颞下颌关节紊乱症(TMD)患者在匹兹堡睡眠质量指数(PSQI)上报告睡眠质量较差。然而,多导睡眠图(PSG)研究显示,在标准生理指标上睡眠障碍的证据不足。目前的目的是分析TMD患者自我报告的睡眠质量与肌筋膜疼痛、PSG参数和抑郁症状之间的关系。对124名患有肌筋膜TMD的女性和46名匹配的对照组的PSQI评分进行分层回归分析,回归变量包括TMD的存在、疼痛强度和疼痛相关残疾的评分、实验室PSG变量以及抑郁症状(症状清单-90)。与对照组相比,TMD患者的PSQI评分更高,表明主观睡眠更差且抑郁症状更多(两者P均<0.001)。抑郁症状越多,PSQI评分越高(P<0.001,R=26%)。

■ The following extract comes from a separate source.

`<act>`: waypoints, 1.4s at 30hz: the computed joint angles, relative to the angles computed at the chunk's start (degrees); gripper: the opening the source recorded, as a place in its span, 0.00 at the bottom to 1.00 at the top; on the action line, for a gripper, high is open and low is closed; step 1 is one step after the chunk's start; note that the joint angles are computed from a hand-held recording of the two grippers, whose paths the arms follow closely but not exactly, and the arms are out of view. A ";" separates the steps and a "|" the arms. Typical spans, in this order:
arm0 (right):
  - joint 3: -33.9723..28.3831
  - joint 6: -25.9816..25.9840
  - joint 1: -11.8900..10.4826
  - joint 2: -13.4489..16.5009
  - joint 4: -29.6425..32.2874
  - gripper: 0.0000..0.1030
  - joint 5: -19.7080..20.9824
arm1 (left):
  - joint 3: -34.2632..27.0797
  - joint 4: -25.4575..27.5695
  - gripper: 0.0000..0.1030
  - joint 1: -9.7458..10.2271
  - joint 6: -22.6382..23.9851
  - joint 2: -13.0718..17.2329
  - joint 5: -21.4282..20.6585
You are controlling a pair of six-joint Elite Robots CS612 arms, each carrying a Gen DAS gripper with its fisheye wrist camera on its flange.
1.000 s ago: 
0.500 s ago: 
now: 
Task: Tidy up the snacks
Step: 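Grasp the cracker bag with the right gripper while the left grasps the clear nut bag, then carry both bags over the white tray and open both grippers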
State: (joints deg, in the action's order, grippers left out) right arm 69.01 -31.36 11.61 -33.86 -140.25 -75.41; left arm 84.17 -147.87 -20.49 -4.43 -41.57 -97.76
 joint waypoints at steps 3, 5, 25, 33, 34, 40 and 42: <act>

在19个PSG变量中,有两个对PSQI评分升高有适度贡献:TMD患者的快速眼动潜伏期更长(P=0.01,R=3%)以及所有参与者的觉醒次数更多(P=0.03,R=2%)。在考虑这些因素后,TMD的存在和疼痛评分与PSQI评分无显著相关性。这些结果表明,TMD患者报告的睡眠质量差更好地由抑郁症状解释,而非PSG评估的睡眠障碍或肌筋膜疼痛。由于TMD患者缺乏临床抑郁症典型的PSG特征,结果提示TMD存在负性认知偏差,并提醒不要将自我报告的睡眠测量结果解释为PSG睡眠障碍的准确指标。未来的研究在解释睡眠质量差的报告时应考虑抑郁症状。